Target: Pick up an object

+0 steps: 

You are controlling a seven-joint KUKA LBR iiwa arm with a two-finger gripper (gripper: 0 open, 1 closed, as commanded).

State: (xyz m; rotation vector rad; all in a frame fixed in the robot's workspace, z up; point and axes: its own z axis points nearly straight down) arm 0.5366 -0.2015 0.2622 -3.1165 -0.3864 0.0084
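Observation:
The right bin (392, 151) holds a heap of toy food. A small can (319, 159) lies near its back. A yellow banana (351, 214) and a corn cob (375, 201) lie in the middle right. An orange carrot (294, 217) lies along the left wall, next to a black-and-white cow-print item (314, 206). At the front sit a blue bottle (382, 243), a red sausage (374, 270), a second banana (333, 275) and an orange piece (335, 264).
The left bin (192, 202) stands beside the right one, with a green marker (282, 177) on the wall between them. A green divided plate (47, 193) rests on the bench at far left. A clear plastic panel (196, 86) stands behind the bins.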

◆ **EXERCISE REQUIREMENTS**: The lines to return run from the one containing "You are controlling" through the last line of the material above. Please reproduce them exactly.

◆ **ANSWER FOR THIS EXERCISE**:
You are controlling a seven-joint KUKA LBR iiwa arm with a two-finger gripper (gripper: 0 open, 1 closed, as commanded).

State: (xyz m; rotation vector rad; all in a frame fixed in the robot's workspace, z up; point and axes: its own z axis points nearly straight down) arm 0.5366 -0.2015 0.2622 -3.1165 -0.3864 0.0084
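Observation:
The right bin (392, 151) holds a heap of toy food. A small can (319, 159) lies near its back. A yellow banana (351, 214) and a corn cob (375, 201) lie in the middle right. An orange carrot (294, 217) lies along the left wall, next to a black-and-white cow-print item (314, 206). At the front sit a blue bottle (382, 243), a red sausage (374, 270), a second banana (333, 275) and an orange piece (335, 264).
The left bin (192, 202) stands beside the right one, with a green marker (282, 177) on the wall between them. A green divided plate (47, 193) rests on the bench at far left. A clear plastic panel (196, 86) stands behind the bins.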

The requested output is complete.